Hi, guys. Were you aware of the difference between scale data nad ordinal data. Anova or Kruskal-Wallis test can deal with scale data and norminal data with multi groups properly, but for ordinal data, those tests may not be suitable.
To add to the discussion and comment on some excellent answers by Hume and Peter, the Mann-Whitney U test and Kruskal-Wallis H test are very versatile non-parametric methods but expect quantitative data that follow a distribution. The 'coarser' your ordinal categories are, the more you depart from this quantitative assumption. For instance, 5-point or 3-point questions on the disagree-agree scale are already coarse representations (and, moreover, one might argue how quantitative/ordinal is a granular disagree-agree question at all). Given this, maybe a simple x2 test is suitable enough - provided that you cover the prerequisites, which mostly have to do with a minimum number of frequencies across all categories (I think 5) for every group.
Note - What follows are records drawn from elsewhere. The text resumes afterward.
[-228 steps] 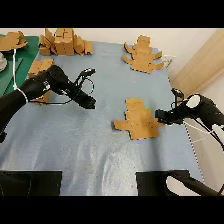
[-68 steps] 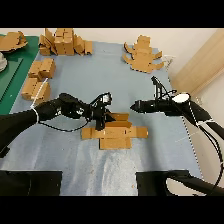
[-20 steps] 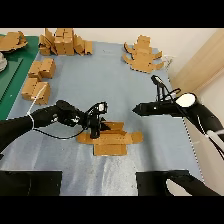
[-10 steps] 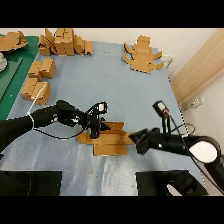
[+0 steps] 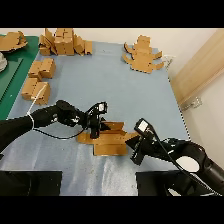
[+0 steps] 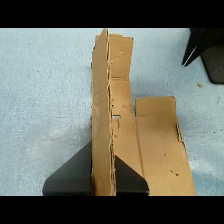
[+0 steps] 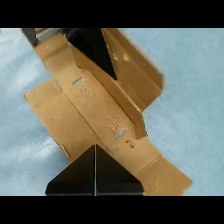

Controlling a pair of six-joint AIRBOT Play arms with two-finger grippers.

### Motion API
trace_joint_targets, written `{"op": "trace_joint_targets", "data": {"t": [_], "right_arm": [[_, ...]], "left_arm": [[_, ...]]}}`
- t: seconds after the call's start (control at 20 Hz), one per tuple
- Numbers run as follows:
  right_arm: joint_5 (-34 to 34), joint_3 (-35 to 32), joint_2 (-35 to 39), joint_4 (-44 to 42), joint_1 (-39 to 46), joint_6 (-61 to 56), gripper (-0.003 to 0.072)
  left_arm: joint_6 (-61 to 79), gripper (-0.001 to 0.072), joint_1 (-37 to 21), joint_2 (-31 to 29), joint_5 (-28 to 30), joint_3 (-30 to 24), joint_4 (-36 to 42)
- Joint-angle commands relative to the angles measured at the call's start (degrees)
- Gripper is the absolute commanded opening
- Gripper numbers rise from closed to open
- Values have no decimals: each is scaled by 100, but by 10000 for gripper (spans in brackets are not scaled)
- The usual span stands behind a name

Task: Fold the box.

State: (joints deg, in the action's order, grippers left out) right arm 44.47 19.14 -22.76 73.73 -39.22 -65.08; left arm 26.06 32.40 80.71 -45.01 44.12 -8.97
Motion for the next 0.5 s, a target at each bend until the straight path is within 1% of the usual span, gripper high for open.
{"op": "trace_joint_targets", "data": {"t": [0.0,0.1,0.15,0.2,0.25,0.35,0.45], "right_arm": [[-131,-7,-476,568,-487,704,1],[334,-68,-457,741,-1180,490,1],[570,-144,-426,940,-1646,59,1],[623,-289,-391,1270,-2190,-411,1],[494,-433,-361,1637,-2682,-739,2],[68,-568,-391,2240,-3303,-879,8],[-188,-577,-564,2800,-3399,-1060,215]], "left_arm": [[2,11,2,2,2,0,0],[2,11,7,2,2,0,0],[2,11,7,2,2,0,0],[2,11,7,2,0,0,0],[2,11,11,2,-7,0,0],[2,11,13,2,-42,0,2],[2,11,2,2,-37,0,2]]}}
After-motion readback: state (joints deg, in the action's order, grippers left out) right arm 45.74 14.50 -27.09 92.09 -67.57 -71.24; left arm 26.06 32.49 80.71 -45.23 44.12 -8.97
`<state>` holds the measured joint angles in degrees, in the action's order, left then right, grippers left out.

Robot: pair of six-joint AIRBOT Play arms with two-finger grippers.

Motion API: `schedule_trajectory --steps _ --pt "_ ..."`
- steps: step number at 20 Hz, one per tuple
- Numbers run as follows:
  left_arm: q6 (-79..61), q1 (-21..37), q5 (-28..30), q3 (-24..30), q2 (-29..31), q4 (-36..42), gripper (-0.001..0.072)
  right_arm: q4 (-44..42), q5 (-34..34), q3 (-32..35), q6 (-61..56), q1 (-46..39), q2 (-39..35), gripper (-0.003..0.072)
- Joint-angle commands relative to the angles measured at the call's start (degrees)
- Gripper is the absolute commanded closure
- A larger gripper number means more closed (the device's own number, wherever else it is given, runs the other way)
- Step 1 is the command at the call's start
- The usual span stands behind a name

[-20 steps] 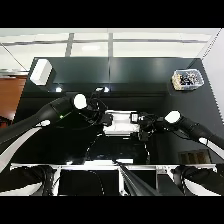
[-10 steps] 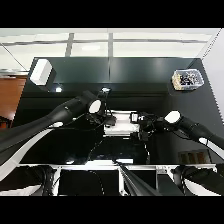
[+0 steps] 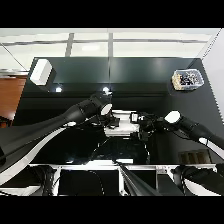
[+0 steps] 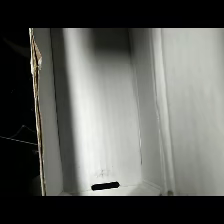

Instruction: Fold the box and place the chain.

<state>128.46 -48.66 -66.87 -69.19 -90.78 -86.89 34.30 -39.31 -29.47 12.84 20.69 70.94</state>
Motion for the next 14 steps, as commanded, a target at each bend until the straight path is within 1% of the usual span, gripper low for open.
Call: schedule_trajectory --steps 1,2,3,4,5,8,12,14 --pt "5.51 -0.96 0.39 -0.22 -0.28 -2.14 0.0224 0.0 -0.04 0.02 0.02 0.02 0.0 0.0196" --pt "6.4 -1.22 0.17 -0.22 -0.28 -2.8 0.0234 0.0 -0.04 0.02 0.0 0.02 0.0 0.0196" --pt "6.62 -1.27 -0.02 -0.22 -0.28 -2.8 0.0337 0.0 -0.04 0.02 0.02 0.02 0.0 0.0196" --pt "6.62 -1.27 -0.2 -0.22 -0.28 -2.78 0.0397 0.0 -0.04 0.02 0.0 0.02 0.0 0.0196" --pt "6.62 -1.25 -0.46 -0.22 -0.28 -2.62 0.0423 0.0 -0.04 0.02 0.0 0.02 0.0 0.0196" --pt "6.67 -1.22 -0.74 -0.22 -0.31 -2.6 0.0448 0.0 -0.04 0.02 0.0 0.02 0.0 0.0196" --pt "6.84 -1.2 -0.72 -0.22 -0.31 -2.58 0.0448 0.0 -0.02 0.02 0.0 0.02 0.0 0.0196" --pt "6.84 -1.22 -0.66 -0.22 -0.33 -2.58 0.0492 0.0 -0.02 0.02 0.0 0.02 0.0 0.0196"
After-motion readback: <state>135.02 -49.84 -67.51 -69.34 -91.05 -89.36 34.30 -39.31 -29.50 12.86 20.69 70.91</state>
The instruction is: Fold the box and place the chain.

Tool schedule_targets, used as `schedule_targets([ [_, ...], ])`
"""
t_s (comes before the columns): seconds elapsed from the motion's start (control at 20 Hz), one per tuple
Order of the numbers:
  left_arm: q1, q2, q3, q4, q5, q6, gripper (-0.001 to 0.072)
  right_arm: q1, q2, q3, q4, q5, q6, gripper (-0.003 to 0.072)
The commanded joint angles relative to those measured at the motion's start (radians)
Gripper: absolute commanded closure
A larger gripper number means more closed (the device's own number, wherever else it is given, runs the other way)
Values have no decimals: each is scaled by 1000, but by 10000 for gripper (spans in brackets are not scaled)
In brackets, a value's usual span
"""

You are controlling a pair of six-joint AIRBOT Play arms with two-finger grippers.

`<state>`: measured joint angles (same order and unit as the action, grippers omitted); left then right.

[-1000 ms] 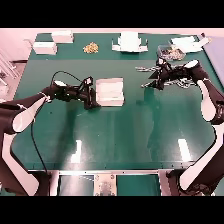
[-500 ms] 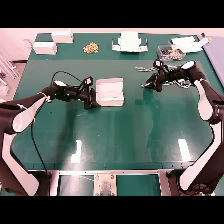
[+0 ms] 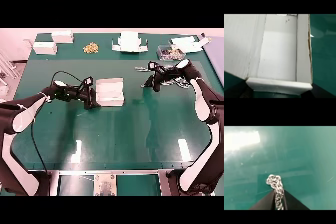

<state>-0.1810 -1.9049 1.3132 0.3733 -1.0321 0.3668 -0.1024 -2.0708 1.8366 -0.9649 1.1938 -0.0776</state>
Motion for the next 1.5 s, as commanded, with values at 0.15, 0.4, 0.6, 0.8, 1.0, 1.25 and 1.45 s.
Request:
schedule_targets([
  [0.15, 1, 0, 0, 0, 1, 0, 176, 32, 2, 5, -40, -10, 68, 677],
  [0.4, 1, 0, 0, 0, 1, 0, 176, 39, 103, 5, -37, 39, 153, 679],
  [0.6, 1, 0, 0, 0, 1, 0, 176, 39, 166, 5, -12, 84, 175, 679],
  [0.8, 1, 0, 0, 0, 1, 0, 177, 40, 180, 5, 10, 179, 226, 680],
  [1.0, 1, 0, 0, 0, 1, 0, 176, 50, 258, 5, 116, 291, 266, 680],
  [1.25, 1, 0, 0, 0, 0, 0, 176, 126, 430, 5, 145, 289, 336, 680],
  [1.45, 1, 0, 0, 0, 0, 0, 176, 203, 524, 5, 216, 256, 413, 680],
])
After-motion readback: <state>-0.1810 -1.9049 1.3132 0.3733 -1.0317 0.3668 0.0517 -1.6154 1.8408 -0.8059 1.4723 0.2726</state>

There are also alternative statistics to Pearson's chi squared that make this test more versatile (check for instance this scipy function: https://docs.scipy.org/doc/scipy/reference/generated/scipy.stats.power_divergence.html#scipy.stats.power_divergence)
To comment on the response by Dimitriοs Bouziotas : If we are thinking about analyzing, say, responses to a single 5-point Likert item, ordinal regression would probably be the ideal approach. However, tests like Mann-Whitney or Kruskal-Wallis will work quite well (assuming the procedure is implemented in a way to handle ties well). I have some comparisons between ordinal regression and Mann-Whitney for simulated data here: Article How Should We Analyze Likert Item Data?
Using a chi-square test of association ignores the ordered nature of the ordinal variable. This may be desirable in some circumstances, but usually isn't.